Task to complete
Those lines of the data that hold the word "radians" are to be copied out.

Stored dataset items
____________________

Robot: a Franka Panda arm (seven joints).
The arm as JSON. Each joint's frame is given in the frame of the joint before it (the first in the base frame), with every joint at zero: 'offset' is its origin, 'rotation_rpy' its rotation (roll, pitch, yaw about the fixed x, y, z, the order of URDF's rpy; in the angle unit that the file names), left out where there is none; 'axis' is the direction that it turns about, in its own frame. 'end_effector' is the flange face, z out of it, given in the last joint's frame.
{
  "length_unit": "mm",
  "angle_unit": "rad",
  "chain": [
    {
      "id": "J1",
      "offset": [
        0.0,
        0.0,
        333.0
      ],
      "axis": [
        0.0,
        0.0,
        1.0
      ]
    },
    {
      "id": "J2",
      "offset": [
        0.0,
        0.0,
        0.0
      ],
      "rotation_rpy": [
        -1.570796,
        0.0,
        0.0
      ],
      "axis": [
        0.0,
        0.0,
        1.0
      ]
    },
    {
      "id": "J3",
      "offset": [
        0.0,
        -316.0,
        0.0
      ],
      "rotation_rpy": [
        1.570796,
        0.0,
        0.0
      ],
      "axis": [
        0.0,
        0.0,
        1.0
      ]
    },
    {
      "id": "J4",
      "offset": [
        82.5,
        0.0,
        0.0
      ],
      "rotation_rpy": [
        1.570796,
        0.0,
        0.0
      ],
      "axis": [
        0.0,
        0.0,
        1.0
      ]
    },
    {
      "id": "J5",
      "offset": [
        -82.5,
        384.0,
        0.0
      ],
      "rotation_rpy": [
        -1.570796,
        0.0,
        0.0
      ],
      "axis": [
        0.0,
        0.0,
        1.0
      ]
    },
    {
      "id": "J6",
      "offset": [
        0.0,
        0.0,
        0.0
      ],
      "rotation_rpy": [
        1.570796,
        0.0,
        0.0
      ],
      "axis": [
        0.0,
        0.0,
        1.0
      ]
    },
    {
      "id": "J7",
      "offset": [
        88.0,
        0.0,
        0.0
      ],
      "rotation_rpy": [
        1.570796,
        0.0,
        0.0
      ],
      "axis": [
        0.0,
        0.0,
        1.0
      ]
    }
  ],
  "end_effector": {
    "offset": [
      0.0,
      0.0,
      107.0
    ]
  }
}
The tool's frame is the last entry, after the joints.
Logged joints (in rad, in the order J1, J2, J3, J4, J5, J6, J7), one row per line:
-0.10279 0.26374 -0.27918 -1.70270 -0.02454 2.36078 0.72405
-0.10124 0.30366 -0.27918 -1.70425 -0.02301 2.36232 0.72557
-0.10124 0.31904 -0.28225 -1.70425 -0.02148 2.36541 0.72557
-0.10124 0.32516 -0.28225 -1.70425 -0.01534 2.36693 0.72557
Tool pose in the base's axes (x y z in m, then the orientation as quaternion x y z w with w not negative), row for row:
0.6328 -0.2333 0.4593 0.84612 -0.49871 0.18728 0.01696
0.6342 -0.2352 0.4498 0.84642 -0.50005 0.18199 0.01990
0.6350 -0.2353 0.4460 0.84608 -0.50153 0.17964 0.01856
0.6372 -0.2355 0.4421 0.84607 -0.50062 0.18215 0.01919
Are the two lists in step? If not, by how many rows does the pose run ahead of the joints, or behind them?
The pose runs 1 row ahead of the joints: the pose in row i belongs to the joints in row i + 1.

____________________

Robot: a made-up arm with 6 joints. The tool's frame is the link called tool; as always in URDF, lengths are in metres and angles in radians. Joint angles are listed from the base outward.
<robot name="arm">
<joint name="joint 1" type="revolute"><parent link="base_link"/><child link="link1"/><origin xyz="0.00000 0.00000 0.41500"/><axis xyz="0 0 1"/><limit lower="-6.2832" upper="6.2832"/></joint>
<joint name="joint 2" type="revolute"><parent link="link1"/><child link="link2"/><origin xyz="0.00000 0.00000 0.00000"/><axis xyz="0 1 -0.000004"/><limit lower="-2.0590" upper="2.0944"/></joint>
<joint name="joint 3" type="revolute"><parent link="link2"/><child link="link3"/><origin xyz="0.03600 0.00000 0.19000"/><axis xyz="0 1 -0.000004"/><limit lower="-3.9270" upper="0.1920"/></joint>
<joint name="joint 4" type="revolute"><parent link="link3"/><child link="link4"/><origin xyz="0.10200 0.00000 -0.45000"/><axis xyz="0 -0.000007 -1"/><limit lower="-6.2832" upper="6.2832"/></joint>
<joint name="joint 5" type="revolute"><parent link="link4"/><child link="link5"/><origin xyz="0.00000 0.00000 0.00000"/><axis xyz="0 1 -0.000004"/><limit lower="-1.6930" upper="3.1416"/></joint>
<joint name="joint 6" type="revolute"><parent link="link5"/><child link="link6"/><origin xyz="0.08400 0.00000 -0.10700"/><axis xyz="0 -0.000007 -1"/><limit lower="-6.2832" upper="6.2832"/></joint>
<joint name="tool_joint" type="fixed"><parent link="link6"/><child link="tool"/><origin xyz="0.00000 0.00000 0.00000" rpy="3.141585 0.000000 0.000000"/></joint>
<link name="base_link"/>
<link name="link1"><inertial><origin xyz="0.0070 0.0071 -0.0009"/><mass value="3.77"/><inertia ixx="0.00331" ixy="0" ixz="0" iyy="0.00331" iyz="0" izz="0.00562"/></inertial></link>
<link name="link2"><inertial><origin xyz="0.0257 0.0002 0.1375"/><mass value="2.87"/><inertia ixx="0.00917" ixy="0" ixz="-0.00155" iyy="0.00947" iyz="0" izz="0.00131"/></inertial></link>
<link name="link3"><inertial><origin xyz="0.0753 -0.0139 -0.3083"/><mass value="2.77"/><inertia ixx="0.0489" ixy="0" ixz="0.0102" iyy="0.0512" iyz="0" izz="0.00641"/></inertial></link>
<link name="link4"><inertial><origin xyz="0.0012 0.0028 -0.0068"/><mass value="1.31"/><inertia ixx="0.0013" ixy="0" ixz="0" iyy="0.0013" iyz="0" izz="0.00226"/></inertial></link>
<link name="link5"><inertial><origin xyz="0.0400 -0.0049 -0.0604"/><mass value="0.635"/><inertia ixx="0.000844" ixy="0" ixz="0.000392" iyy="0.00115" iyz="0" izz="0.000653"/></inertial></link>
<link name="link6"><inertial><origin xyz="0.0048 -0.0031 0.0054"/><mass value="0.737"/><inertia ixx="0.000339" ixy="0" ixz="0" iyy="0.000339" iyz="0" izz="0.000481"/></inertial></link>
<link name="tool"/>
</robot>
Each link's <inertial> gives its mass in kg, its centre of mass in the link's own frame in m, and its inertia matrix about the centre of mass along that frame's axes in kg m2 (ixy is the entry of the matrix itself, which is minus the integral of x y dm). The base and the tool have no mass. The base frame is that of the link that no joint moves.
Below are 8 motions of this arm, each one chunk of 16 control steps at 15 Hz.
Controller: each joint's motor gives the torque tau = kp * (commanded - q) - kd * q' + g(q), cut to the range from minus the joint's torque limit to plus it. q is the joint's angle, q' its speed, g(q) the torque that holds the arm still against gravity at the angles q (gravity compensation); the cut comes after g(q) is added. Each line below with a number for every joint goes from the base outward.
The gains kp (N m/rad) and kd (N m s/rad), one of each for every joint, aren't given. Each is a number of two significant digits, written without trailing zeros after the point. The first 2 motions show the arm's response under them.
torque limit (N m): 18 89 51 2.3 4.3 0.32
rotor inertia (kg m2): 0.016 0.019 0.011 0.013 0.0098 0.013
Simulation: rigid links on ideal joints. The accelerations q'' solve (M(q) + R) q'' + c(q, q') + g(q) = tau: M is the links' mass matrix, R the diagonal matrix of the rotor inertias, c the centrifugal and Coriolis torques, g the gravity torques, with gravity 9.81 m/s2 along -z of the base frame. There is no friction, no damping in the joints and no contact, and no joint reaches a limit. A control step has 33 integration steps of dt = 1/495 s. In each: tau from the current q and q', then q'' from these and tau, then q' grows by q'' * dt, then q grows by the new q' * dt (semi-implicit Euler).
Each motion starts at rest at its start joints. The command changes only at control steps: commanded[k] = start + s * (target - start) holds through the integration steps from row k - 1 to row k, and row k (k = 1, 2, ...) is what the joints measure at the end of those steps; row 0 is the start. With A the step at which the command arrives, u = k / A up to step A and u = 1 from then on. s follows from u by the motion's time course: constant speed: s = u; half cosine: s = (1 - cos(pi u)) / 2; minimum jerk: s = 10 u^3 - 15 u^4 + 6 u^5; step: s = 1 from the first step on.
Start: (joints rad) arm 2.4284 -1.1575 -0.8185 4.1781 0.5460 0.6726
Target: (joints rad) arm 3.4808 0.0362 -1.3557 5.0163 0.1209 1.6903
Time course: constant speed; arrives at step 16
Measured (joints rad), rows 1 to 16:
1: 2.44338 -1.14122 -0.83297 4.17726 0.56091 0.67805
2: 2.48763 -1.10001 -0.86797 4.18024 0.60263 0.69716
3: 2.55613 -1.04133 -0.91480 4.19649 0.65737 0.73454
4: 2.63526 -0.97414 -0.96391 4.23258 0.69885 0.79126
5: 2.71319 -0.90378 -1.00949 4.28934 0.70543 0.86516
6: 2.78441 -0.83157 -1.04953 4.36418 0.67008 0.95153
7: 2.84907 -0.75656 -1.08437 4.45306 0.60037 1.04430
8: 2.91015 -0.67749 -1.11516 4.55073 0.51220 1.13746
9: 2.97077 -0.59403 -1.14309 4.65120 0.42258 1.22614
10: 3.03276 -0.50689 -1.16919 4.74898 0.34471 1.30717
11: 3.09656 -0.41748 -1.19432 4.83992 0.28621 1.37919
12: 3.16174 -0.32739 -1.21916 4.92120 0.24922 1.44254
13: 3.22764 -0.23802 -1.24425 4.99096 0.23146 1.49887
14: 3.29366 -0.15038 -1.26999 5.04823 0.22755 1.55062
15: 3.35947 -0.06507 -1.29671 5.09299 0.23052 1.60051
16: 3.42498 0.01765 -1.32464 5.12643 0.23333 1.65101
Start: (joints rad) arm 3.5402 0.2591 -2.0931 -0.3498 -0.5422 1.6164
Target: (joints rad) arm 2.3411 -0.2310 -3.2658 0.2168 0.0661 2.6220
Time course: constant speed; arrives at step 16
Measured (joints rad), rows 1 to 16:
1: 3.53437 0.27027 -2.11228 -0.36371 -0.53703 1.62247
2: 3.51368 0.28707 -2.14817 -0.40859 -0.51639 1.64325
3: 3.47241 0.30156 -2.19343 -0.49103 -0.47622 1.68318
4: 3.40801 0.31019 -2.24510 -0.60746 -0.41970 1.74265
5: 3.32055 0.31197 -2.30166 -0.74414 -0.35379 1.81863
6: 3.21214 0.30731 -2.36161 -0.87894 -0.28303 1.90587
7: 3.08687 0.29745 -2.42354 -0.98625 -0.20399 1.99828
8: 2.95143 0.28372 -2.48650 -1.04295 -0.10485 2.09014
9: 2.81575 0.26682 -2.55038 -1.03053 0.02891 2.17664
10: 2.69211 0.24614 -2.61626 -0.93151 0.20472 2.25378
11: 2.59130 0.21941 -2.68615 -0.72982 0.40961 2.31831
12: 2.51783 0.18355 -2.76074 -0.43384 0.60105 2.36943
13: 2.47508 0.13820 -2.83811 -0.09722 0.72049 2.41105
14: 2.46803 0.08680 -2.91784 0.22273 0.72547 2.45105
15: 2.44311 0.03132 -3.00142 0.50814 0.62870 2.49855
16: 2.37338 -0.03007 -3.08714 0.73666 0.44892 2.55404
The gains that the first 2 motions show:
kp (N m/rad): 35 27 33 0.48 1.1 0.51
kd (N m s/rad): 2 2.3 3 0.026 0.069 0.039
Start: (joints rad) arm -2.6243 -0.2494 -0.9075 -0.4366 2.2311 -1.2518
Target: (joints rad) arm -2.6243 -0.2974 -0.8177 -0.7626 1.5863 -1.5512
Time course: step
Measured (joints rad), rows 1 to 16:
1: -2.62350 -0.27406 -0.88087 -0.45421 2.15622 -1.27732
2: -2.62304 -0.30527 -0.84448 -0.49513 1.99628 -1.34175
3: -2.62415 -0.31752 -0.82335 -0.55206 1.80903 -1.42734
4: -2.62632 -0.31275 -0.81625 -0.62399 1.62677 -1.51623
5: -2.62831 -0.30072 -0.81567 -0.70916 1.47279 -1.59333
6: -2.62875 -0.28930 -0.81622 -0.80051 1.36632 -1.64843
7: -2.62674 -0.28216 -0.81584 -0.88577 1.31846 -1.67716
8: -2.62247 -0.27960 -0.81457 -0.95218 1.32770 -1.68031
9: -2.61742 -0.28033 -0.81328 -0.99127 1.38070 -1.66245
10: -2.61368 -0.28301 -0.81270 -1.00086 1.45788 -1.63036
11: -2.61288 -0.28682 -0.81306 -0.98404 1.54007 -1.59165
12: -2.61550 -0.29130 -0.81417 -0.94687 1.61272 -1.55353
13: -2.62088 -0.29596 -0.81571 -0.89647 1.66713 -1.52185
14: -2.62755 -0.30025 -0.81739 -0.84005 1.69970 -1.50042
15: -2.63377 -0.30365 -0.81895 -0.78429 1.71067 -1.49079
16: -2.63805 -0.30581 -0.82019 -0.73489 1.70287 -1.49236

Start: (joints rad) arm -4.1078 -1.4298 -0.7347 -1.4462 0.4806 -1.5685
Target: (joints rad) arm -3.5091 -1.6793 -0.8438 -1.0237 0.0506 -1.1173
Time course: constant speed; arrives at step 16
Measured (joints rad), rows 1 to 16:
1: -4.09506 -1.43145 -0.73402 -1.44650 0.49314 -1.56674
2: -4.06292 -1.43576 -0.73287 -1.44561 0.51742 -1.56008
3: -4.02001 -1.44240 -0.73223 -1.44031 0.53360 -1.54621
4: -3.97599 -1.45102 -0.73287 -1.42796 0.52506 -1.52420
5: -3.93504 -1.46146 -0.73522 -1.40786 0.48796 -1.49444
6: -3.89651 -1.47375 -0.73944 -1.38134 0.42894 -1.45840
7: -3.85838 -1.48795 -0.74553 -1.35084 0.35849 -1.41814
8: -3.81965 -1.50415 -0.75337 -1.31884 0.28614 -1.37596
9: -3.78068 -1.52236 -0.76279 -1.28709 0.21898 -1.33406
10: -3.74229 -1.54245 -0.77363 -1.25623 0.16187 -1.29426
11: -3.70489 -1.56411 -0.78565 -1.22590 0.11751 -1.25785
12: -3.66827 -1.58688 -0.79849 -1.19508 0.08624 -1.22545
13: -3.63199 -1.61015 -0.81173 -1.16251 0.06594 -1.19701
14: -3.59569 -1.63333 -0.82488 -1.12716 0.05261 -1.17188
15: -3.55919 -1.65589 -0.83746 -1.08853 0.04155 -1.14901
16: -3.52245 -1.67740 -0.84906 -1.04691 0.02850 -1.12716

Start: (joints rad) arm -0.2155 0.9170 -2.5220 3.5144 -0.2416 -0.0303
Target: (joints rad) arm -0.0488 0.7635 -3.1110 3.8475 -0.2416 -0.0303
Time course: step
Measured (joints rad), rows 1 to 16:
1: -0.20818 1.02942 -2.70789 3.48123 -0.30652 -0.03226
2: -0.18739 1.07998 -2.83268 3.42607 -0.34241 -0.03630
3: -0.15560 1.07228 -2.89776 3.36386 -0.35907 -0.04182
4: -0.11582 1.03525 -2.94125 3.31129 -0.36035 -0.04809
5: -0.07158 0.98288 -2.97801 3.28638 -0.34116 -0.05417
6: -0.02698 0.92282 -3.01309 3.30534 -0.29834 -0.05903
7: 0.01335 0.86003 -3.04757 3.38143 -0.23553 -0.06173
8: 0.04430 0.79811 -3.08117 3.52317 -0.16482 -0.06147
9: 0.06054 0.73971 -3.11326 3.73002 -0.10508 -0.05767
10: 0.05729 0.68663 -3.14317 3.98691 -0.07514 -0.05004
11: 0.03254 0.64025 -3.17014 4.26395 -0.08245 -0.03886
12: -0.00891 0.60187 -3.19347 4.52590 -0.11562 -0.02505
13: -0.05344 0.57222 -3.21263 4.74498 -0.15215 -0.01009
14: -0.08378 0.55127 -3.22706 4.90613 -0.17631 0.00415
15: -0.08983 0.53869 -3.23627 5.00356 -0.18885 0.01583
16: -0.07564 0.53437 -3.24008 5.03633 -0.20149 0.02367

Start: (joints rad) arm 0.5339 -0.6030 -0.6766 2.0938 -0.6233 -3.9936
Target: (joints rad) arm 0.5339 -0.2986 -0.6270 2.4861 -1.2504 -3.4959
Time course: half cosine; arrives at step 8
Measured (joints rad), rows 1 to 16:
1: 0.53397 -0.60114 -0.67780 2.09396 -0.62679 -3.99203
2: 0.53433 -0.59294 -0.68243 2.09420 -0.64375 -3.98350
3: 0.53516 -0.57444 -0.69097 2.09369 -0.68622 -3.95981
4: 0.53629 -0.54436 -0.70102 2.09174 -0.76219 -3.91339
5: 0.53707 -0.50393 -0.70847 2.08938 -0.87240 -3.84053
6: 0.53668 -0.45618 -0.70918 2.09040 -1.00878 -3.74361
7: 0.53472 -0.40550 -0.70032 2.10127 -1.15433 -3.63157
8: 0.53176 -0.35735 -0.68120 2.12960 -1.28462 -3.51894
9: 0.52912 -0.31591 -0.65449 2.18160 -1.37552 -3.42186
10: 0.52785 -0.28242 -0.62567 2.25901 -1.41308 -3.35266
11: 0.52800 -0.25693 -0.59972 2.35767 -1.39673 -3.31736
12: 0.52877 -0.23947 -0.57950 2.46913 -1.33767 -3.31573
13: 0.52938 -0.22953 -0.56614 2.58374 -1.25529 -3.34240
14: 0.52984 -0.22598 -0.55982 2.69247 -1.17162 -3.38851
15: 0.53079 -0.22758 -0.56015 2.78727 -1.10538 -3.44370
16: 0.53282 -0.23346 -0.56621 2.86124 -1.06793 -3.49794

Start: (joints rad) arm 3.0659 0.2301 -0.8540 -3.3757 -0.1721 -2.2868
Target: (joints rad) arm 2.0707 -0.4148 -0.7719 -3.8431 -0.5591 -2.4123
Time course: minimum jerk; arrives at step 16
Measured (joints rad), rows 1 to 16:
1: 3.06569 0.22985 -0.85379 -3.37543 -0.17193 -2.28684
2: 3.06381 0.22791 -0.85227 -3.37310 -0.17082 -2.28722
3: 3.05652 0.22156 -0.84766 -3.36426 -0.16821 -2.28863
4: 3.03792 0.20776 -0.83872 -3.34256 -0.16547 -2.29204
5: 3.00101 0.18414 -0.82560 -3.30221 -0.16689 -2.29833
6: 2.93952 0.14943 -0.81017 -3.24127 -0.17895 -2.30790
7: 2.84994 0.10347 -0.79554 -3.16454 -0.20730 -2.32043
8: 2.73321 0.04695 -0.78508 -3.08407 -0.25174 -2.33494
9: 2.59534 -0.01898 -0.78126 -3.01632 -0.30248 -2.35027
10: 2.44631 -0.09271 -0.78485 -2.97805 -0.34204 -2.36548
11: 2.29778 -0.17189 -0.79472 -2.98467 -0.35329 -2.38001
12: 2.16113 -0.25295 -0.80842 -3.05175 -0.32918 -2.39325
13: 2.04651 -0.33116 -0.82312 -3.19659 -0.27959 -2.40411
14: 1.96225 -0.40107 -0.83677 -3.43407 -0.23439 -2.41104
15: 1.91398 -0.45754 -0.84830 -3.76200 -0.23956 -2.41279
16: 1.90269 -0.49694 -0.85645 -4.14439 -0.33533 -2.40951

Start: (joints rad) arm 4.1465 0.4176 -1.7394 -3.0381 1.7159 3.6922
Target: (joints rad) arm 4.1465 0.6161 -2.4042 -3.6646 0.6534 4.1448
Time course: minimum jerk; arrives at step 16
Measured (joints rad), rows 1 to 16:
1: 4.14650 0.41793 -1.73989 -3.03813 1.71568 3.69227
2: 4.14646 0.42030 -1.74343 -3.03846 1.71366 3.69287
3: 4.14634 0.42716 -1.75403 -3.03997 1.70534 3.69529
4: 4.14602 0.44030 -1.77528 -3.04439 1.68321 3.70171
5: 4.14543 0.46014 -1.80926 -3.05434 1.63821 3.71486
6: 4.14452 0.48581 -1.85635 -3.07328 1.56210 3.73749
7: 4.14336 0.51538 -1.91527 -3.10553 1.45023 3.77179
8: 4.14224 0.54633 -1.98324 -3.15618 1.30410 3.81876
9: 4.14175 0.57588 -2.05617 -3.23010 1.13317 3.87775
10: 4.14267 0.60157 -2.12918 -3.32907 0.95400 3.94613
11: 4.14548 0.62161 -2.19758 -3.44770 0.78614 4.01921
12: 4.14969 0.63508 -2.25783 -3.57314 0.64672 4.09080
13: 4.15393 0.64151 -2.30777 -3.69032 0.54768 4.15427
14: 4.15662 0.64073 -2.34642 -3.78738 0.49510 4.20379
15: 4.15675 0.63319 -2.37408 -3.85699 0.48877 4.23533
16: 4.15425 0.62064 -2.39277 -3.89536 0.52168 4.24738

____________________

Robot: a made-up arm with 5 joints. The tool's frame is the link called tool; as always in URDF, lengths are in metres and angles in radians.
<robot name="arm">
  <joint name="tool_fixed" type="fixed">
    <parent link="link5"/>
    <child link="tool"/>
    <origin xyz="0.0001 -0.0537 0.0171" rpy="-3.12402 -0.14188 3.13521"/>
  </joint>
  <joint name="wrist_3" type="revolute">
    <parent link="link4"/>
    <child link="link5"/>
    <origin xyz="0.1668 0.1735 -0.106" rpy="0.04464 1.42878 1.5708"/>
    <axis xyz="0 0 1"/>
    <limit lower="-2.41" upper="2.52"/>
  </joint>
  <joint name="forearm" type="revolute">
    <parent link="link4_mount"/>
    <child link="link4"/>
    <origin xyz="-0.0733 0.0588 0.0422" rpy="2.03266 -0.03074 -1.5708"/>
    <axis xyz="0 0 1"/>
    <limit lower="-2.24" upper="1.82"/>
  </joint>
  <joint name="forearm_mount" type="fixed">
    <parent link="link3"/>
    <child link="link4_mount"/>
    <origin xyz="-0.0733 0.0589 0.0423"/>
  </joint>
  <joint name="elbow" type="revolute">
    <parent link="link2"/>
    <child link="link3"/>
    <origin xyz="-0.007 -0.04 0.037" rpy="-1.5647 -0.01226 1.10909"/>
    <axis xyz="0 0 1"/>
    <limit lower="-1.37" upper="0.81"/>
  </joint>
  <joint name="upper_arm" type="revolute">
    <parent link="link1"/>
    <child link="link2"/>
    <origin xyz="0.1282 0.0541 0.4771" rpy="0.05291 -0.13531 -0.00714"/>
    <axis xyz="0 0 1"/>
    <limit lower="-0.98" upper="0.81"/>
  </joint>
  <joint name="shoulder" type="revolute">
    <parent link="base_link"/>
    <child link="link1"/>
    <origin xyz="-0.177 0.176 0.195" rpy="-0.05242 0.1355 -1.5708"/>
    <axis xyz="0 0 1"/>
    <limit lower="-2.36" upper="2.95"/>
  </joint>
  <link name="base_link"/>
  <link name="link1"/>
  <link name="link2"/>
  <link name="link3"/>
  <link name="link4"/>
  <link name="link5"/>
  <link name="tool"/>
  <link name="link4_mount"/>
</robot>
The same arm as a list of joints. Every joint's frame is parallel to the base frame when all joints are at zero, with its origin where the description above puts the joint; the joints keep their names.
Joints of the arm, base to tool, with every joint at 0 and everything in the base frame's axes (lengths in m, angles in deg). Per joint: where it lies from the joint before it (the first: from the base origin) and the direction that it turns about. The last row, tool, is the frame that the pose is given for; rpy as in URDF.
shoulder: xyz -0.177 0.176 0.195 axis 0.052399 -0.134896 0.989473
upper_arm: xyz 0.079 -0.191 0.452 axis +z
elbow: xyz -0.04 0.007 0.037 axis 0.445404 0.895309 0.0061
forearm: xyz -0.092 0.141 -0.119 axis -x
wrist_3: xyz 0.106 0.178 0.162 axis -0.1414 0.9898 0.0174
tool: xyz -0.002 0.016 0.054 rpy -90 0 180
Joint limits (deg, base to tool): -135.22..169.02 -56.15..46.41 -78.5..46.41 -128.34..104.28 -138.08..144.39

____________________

Written response
Robot: a made-up arm with 6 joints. The tool's frame is the link called tool; as always in URDF, lengths are in metres and angles in radians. Joint angles are listed from the base outward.
Robot: a made-up arm with 5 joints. The tool's frame is the link called tool; as always in URDF, lengths are in metres and angles in radians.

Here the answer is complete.